Show that: $\inf(A+B) = \inf(A)+ \inf(B)$

Question

Let $A,B$ be non-empty, bounded subsets of $R$ and $A+B=\{a+b:a \in A,b \in B\}$. Show that: $$\inf(A+B)=\inf(A)+\inf(B)$$

This is what I have tried:

Suppose that $x \in A+B \Rightarrow x=a+b, \ a \in A, \ b \in B$. We know that $a\geq \inf A \text{ and } b\geq \inf(B)$ . So $x \geq \inf(A)+\inf(B) \Rightarrow\inf(A+B) \geq \inf(A)+\inf(B)$

If $x\in A \Rightarrow x \in A+B, \text{ so we conclude that } \inf(A) \leq \inf(A+B)$ and if $x \in B \Rightarrow x \in A+B,\text{ so we conclude that } \inf(B) \leq \inf(A+B)$. Therefore, we have that $\displaystyle \frac{\inf(A)+\inf(B)}{2} \leq \inf(A)+\inf(B) \leq \inf(A+B)$.

Could you tell me if it is right?

Answer 1

Your proof for $\inf (A+B)\ge \inf A+\inf B$ is right.

For the other direction.
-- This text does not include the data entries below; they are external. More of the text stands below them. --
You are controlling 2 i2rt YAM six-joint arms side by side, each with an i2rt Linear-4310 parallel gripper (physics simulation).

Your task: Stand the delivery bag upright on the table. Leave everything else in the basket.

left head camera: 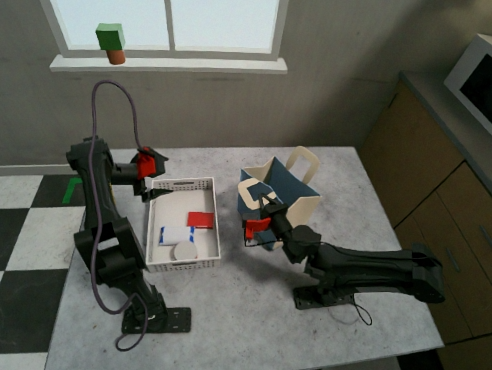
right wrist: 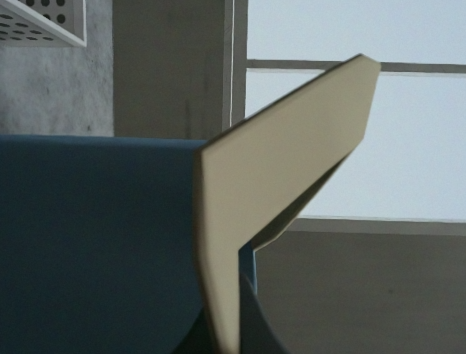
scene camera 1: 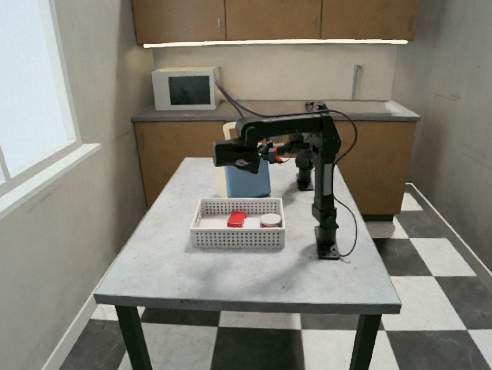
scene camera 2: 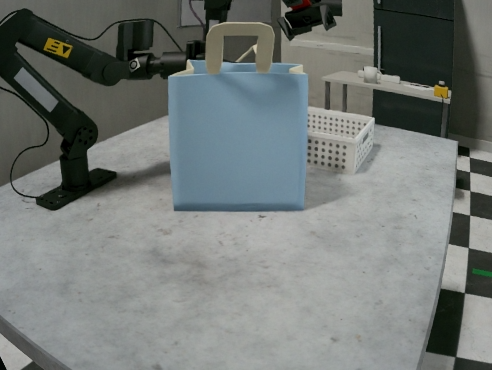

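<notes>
The blue delivery bag [left head camera: 290, 185] [scene camera 1: 247, 181] [scene camera 2: 237, 140] [right wrist: 100, 225] with cream sides and handles stands upright, its base on the table. My right gripper [left head camera: 263, 198] [scene camera 1: 261, 146] [right wrist: 233, 287] is shut on one cream handle at the bag's top. The white basket [left head camera: 200, 263] [scene camera 1: 237, 239] [scene camera 2: 356, 155] [right wrist: 80, 22] stands apart from the bag. It holds a red box [left head camera: 201, 220] [scene camera 1: 236, 219], a white and blue pack [left head camera: 177, 235] [scene camera 1: 251, 223] and a round white-lidded tin [left head camera: 185, 251] [scene camera 1: 271, 220]. My left gripper [left head camera: 169, 175] [scene camera 2: 308, 31] is open, above the basket's back left corner.
The grey table [left head camera: 240, 320] [scene camera 1: 250, 280] [scene camera 2: 250, 280] carries both arm bases. The left arm's base [left head camera: 177, 320] is at the front left in the head view, the right arm's base [left head camera: 305, 297] right of the middle. A counter with a microwave [scene camera 1: 187, 89] stands beyond the table.
</notes>
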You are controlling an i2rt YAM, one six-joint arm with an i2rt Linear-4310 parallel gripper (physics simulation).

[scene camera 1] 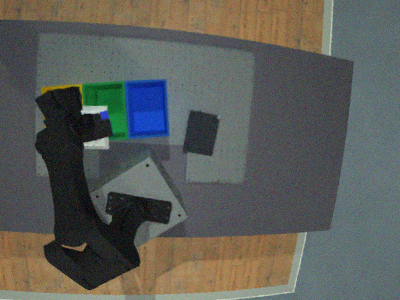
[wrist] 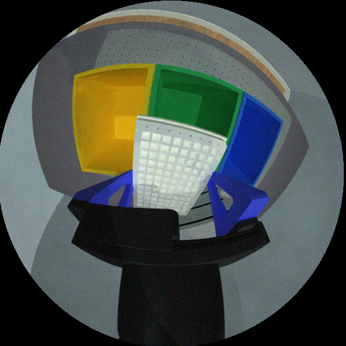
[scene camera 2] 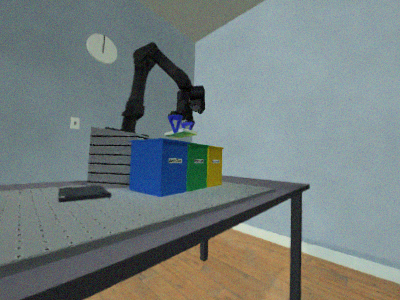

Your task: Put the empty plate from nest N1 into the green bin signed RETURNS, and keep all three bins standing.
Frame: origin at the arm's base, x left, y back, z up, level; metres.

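Where they show: gripper, between the fingertips: (scene camera 2: pixel 181 135); arm's base, origin of its link: (scene camera 1: pixel 139 207) (scene camera 2: pixel 127 133).
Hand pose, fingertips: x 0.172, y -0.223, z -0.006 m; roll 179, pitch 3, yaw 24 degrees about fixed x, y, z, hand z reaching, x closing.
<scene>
Things, the pixels of their top centre, and the offset from my fingertips. Level surfaces: height alone.
- plate, centre of its top: (scene camera 1: pixel 92 128) (scene camera 2: pixel 180 130) dz +0.020, dx +0.000, dy +0.004 m
- green bin, centre of its top: (scene camera 1: pixel 105 111) (scene camera 2: pixel 183 144) dz -0.048, dx -0.017, dy -0.047 m
- blue bin, centre of its top: (scene camera 1: pixel 147 108) (scene camera 2: pixel 159 141) dz -0.048, dx -0.144, dy -0.079 m
- dark nest, centre of its top: (scene camera 2: pixel 83 189) (scene camera 1: pixel 201 133) dz -0.213, dx -0.365, dy -0.027 m
- perforated board, height of its surface: dz -0.227 m
- table, height of its surface: dz -0.241 m
My gripper (scene camera 1: pixel 97 127) (scene camera 2: pixel 181 130) (wrist: pixel 170 173) is shut on the white plate with its blue fingers. The plate (scene camera 1: pixel 96 144) (scene camera 2: pixel 175 134) (wrist: pixel 172 155) is held roughly level above the bin rims, over the robot-side part of the green bin in the wrist view. The green bin (scene camera 1: pixel 107 94) (scene camera 2: pixel 196 175) (wrist: pixel 182 102) stands upright between the yellow bin (scene camera 1: pixel 61 89) (scene camera 2: pixel 214 172) (wrist: pixel 107 120) and the blue bin (scene camera 1: pixel 146 107) (scene camera 2: pixel 160 167) (wrist: pixel 255 135), both upright. The bin labels are too blurred to read. The dark nest (scene camera 1: pixel 201 133) (scene camera 2: pixel 84 194) holds no plate.
The grey base block (scene camera 1: pixel 155 185) (scene camera 2: pixel 107 162) stands on the robot side of the bins. The arm covers part of the yellow bin in scene camera 1. The bins and nest rest on a perforated board (scene camera 1: pixel 220 90) (scene camera 2: pixel 115 215) (wrist: pixel 150 47) on the table (scene camera 1: pixel 295 140).
</scene>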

For any $\delta>0$, there exist $a\in A, b\in B$ s.t. $a<\inf A+\delta$ and $b<\inf B+\delta$, then $a+b<\inf A+\inf B+2\delta$, hence $\inf (A+B)\le \inf A+\inf B+2\delta$. Let $\delta$ go to zero.

Answer 2

I shall prove a small lemma.

If $x,y$ and $a$ be arbitrary real numbers such that the inequality $a \leq x \leq a+\frac {y}{n}$ holds for all integers $n \geq 1$, then $x=a$.

This is because if $x>a$, then the number $\frac {y}{x-a}$ would be an upper bound for the set of positive integers, which is not the case.
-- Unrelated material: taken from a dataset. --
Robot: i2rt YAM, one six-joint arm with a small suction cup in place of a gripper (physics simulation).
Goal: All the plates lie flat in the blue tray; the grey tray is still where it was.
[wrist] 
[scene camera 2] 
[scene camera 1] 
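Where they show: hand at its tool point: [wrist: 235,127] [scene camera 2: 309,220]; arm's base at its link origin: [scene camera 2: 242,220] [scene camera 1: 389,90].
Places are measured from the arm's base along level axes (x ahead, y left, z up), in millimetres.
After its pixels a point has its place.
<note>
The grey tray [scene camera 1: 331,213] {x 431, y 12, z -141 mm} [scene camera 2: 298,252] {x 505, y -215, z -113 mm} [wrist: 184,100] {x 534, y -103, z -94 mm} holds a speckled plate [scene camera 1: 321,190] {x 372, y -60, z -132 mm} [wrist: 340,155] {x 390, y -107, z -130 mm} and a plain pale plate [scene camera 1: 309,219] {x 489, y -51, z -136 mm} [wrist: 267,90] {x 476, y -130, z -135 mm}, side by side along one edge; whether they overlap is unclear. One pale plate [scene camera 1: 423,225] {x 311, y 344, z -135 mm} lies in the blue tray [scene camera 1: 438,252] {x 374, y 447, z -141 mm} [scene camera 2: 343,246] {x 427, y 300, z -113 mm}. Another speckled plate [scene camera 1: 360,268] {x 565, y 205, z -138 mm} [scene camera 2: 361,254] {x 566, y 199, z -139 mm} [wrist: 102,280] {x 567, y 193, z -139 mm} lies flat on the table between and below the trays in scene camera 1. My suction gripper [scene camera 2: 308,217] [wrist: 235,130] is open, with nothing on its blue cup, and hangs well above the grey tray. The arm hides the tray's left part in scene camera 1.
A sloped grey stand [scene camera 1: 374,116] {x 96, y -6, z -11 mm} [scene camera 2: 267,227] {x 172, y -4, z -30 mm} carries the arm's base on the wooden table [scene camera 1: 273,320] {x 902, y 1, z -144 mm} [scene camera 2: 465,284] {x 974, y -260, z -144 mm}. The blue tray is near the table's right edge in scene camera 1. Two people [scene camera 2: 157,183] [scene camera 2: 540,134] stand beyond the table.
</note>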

Now, you have proved yourself that $\inf(A+B)\geq \inf(A)+\inf(B)$.
Also observe that for any positive integer $n$, $\exists a \in A$ such that $a \leq \inf(A)+\frac{1}{n}$ and $\exists b \in B$ such that $b\leq \inf(B)+\frac{1}{n}$.(Why?)
So, we have $\inf(A+B)\leq a+b \leq \inf(A)+\inf(B)+\frac {2}{n}$ $\forall n \in \mathbb N$
Thus we have $\inf(A)+\inf(B) \leq \inf (A+B) \leq \inf(A)+\inf(B) + \frac {2}{n}$ for all positive integers $n\geq1$. Thus from the lemma, we are forced to conclude that $\inf(A+B)=\inf(A)+\inf(B)$.